An FPC (flexible printed circuit) production line inspects trace health after etching. The initial scheme used blob connectivity analysis: a trace broken into two blobs was reported as an open circuit. It could only catch “fully broken,” while the necking caused by over-etching (a trace locally thinned but not yet severed) was missed entirely — and the necked parts failed in batches during bend testing. The improved scheme introduced the skeleton: extract the skeleton of each trace and compute, in a sliding window along the skeleton, “local area / local skeleton length,” yielding a width sequence along the trace. The width sequence of a healthy trace is flat; a neck appears as a clear valley in the sequence — set a lower width limit, and a half-broken trace is intercepted before it breaks. The lesson: the skeleton reduces “two-dimensional shape health” to a “one-dimensional signal,” and on a one-dimensional signal the classic threshold, trend, and SPC tools all become immediately applicable — dimensionality reduction is not losing information; it is placing the information within reach of the old tools.

25.5 Summary

  • The skeleton is the medial axis of elongated structures: thinning iteratively peels the boundary while preserving topology (holes become closed loops), compressing a 17729 px foreground into a 738 px centerline (24-fold) without losing course or topology; endpoints/junctions map directly to open-circuit/bridge criteria.
  • Width = area / skeleton length is the skeleton’s most practical pattern (measured 5.11 vs ground truth 5.00); pixel counting underestimates arc length at corners, introducing about a 2% systematic bias — negligible for trend monitoring, but absolute judgments require calibration.
  • First-order statistics cannot see “arrangement”: four texture regions all with mean 140 cannot be fully distinguished by mean and entropy; the GLCM turns the joint distribution of adjacent pixel pairs into the four numbers energy/contrast/correlation/homogeneity, giving each region a unique signature (checkerboard = high contrast, gradient = high correlation with low contrast, noise = low homogeneity with zero correlation).
  • Corner strength is a continuous quantity; “whether it is a corner” is an engineering definition: filterRatio=0.30 detects exactly 6 corners with a consistent 1.41 px bias (calibratable); loosening to 0.02 lets the rounded-corner distractor contribute 8 false detections — threshold tuning must scan samples that contain distractors.
  • What the three tools share is compression: squeezing a patch of pixels into a line, a distribution, or a few points is what gives downstream decision logic something to hold on to.

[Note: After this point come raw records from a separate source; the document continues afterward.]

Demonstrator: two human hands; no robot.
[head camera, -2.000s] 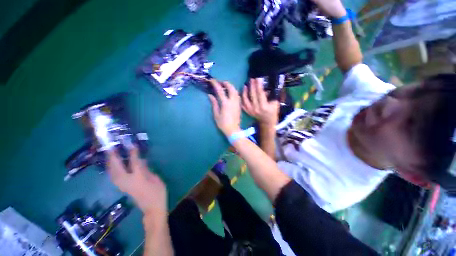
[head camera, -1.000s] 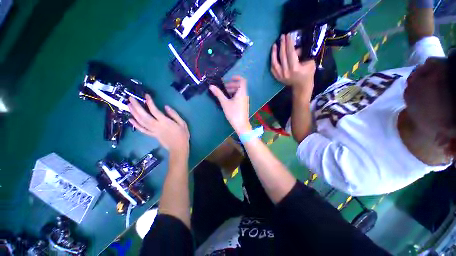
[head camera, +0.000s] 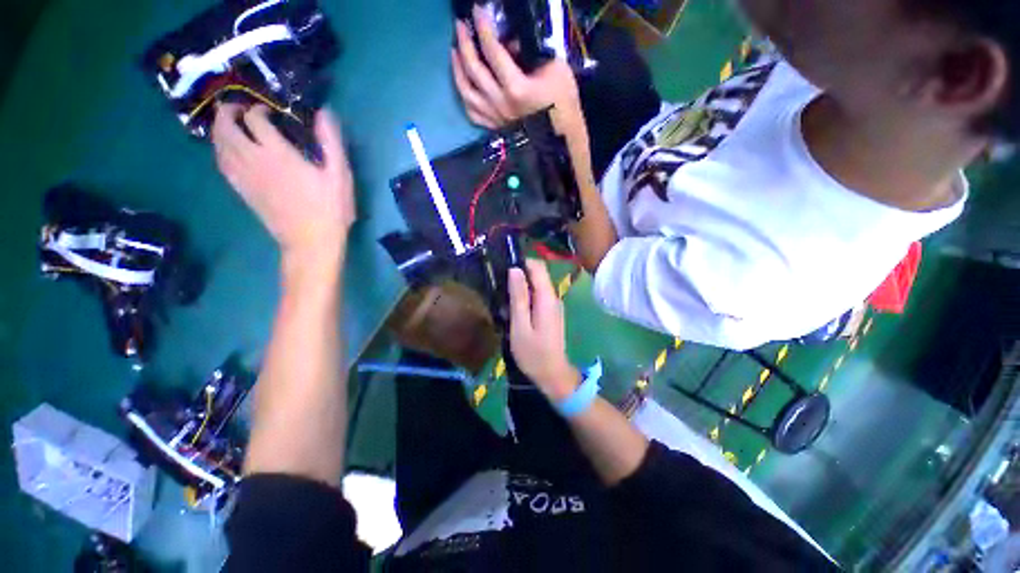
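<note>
My right hand (head camera: 539, 325) grips the narrow arm of an open black unit (head camera: 526, 196), held over the bench's front edge. A flat white ribbon cable (head camera: 434, 188) sticks up from this unit, and thin red wires curve across its dark plate. A small green dot shows on the plate. My left hand (head camera: 280, 174) is on another black unit (head camera: 241, 56) at the upper left of the bench, with white ribbon and yellow wires. Its fingers curl at the lower side of this unit and are partly hidden, thumb apart.
More black units lie at the left (head camera: 112, 263) and lower left (head camera: 190, 431). An open white parts box (head camera: 84, 476) stands at the lower left. A person in a white shirt (head camera: 772, 213) is close on the right, a hand on another unit (head camera: 531, 28) at the top.
My right hand has brought its unit off the bench area toward me. My left hand has gone from the left unit to the upper one. The view has shifted.
</note>
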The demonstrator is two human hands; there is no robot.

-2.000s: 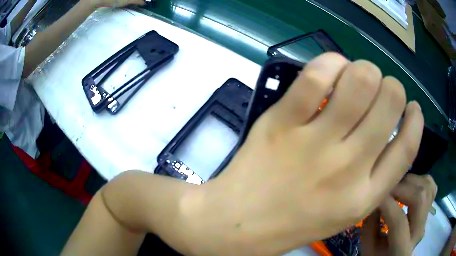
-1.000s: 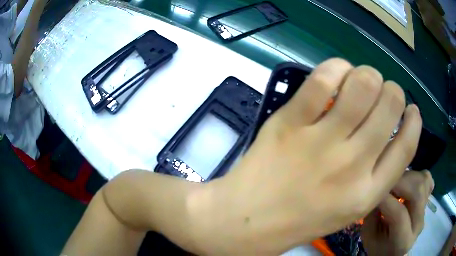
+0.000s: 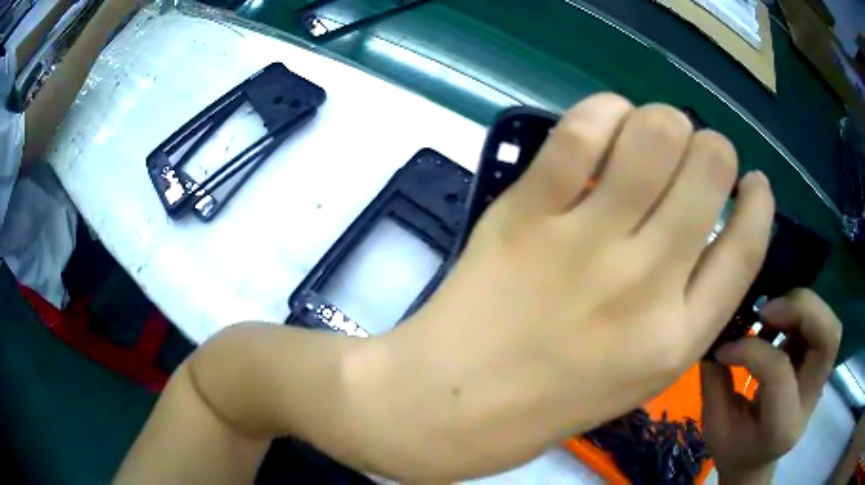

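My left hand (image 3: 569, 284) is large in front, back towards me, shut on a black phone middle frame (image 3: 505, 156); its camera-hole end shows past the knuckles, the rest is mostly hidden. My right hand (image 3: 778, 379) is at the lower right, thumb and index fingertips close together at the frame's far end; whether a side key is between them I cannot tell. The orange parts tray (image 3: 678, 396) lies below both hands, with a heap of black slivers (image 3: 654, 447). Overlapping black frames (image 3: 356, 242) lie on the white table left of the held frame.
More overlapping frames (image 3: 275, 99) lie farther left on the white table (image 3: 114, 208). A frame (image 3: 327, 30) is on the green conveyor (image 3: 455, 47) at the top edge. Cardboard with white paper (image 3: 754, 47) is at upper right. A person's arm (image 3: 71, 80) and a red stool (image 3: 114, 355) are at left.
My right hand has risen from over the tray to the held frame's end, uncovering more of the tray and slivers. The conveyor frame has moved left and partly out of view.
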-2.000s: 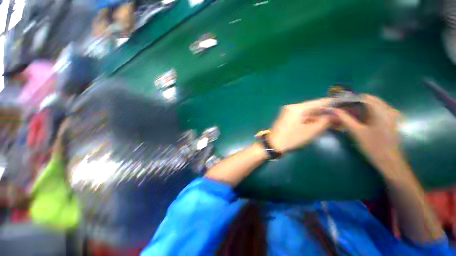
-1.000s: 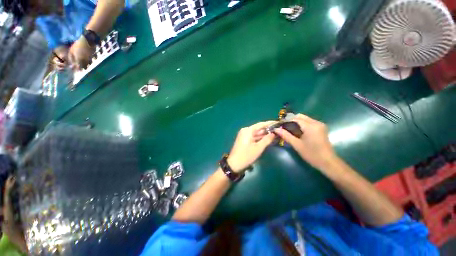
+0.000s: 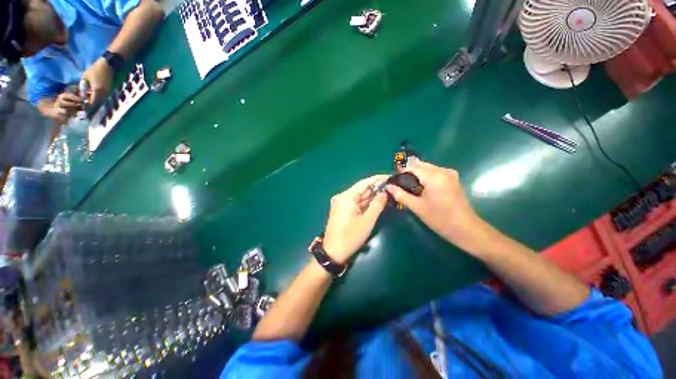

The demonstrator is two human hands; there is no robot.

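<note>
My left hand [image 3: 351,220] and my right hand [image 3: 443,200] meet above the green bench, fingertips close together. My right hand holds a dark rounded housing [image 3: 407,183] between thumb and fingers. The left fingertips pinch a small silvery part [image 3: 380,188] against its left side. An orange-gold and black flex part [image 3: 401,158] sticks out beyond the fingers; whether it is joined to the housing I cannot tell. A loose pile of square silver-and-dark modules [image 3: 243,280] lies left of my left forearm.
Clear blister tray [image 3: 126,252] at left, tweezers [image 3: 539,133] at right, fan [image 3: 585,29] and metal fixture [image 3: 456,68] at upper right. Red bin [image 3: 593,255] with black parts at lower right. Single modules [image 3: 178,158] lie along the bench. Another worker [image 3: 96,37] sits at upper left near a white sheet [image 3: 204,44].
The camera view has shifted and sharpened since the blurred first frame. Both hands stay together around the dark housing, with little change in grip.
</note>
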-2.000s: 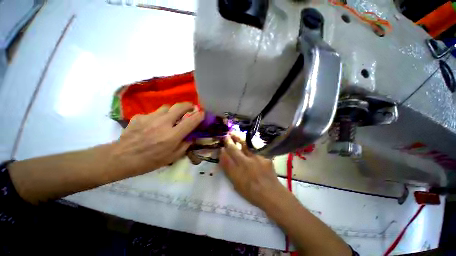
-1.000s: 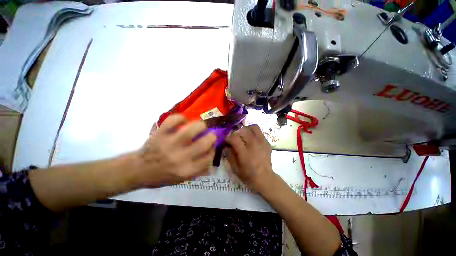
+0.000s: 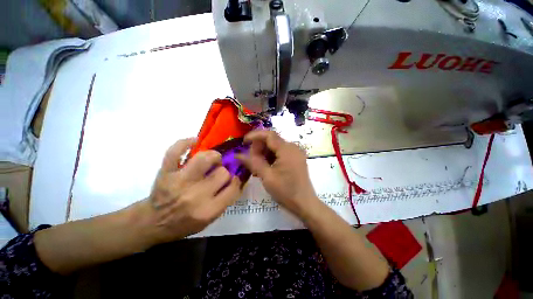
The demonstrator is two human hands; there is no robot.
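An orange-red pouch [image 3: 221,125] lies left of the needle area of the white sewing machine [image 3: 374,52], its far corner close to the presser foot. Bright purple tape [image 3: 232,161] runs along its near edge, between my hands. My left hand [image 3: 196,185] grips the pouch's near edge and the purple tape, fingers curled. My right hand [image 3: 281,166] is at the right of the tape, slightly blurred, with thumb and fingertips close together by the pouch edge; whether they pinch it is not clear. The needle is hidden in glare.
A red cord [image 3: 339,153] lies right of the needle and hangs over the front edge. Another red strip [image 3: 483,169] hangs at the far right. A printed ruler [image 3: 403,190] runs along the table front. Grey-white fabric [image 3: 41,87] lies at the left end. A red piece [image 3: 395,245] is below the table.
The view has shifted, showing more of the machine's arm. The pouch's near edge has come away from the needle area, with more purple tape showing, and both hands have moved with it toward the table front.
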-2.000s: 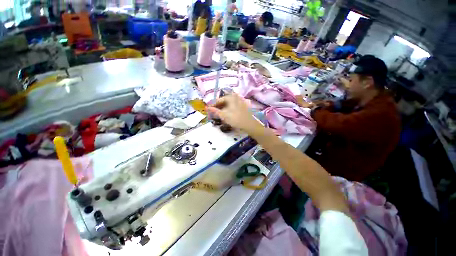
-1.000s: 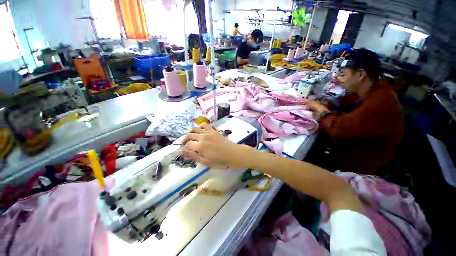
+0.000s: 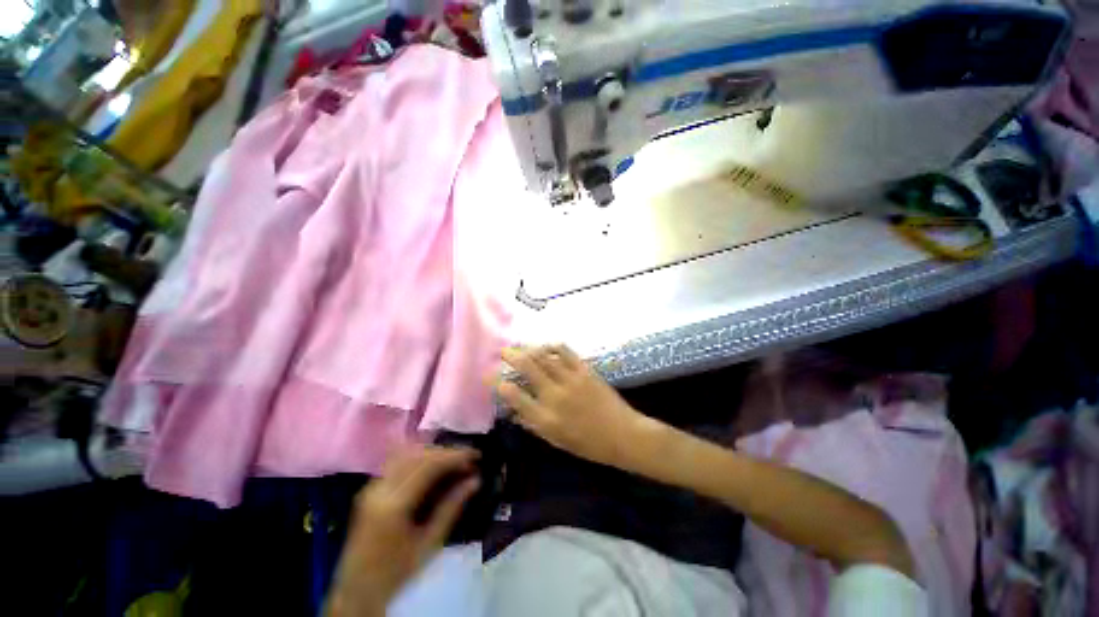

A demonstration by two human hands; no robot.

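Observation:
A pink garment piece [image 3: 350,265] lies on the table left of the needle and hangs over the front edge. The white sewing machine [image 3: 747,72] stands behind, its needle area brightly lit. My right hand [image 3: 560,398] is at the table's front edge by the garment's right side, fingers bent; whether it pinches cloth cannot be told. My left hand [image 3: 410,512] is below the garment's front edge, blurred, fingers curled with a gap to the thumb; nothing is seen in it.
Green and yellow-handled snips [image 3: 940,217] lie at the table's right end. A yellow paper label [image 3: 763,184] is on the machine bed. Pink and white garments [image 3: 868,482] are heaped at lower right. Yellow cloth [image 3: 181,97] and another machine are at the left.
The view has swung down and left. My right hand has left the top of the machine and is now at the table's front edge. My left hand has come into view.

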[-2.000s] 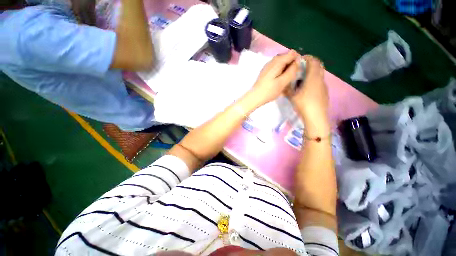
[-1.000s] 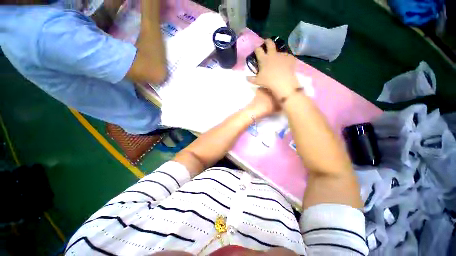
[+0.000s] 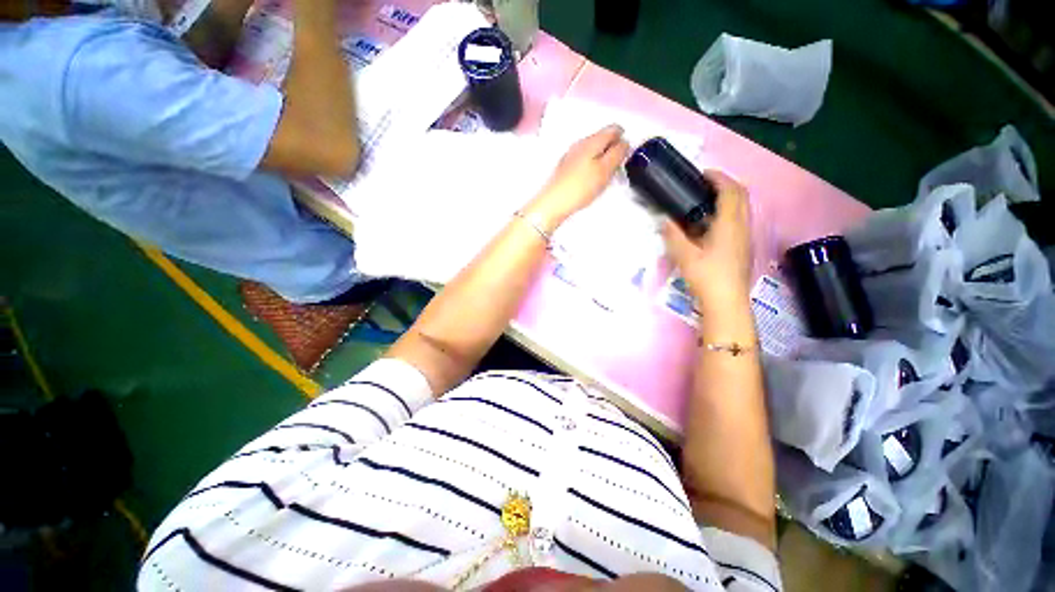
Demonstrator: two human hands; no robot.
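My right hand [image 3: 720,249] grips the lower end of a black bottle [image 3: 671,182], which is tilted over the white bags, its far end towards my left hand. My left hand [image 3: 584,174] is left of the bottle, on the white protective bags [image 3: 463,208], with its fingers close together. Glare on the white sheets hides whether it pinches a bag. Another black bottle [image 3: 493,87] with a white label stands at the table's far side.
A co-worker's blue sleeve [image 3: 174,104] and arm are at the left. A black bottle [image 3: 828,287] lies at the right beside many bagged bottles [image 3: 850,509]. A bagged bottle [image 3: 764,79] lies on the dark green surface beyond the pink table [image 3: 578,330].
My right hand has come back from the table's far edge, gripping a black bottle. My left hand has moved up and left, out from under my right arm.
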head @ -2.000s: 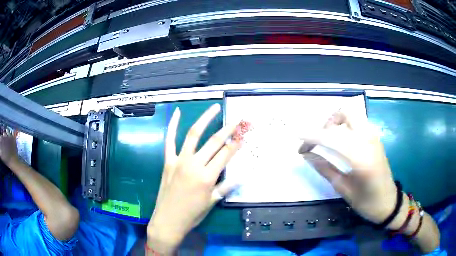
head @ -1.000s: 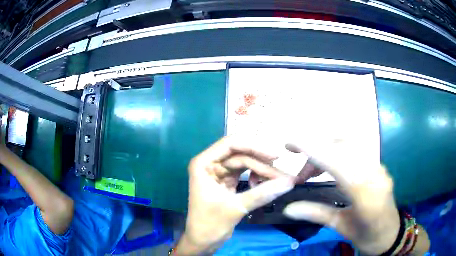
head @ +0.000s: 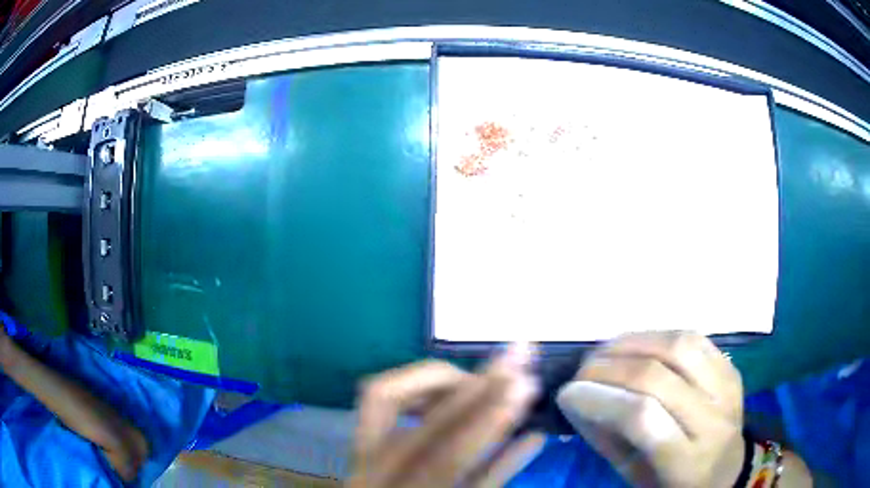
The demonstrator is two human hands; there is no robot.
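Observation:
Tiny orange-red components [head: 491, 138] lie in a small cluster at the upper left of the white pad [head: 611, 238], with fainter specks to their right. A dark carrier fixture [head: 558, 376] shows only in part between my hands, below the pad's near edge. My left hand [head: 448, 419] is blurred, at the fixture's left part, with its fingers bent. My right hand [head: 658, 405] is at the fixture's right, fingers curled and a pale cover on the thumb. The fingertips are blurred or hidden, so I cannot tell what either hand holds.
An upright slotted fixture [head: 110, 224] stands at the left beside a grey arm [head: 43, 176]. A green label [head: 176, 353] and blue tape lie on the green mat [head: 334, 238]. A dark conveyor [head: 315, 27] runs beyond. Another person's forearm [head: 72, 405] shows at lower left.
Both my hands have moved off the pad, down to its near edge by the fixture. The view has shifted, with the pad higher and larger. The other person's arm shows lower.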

The original definition of the medial axis comes from Blum’s shape-description transform (Blum 1967), the theoretical parent of this chapter’s skeleton; the canonical source of GLCM texture features is Haralick et al.’s foundational paper on texture-based image classification (Haralick, Shanmugam, and Dinstein 1973); the Shi–Tomasi corner criterion (Shi and Tomasi 1994), a sibling of the Harris corner (Harris and Stephens 1988) and widely used for coarse workpiece localization, is given there; and for pose-invariant shape descriptors, Hu’s moment invariants (Hu 1962) remain an enduring classic. For the rigorous definitions of the skeleton and the medial axis transform, and a systematic engineering discussion of GLCM texture features, see the book by Steger et al. (Steger, Ulrich, and Wiedemann 2018).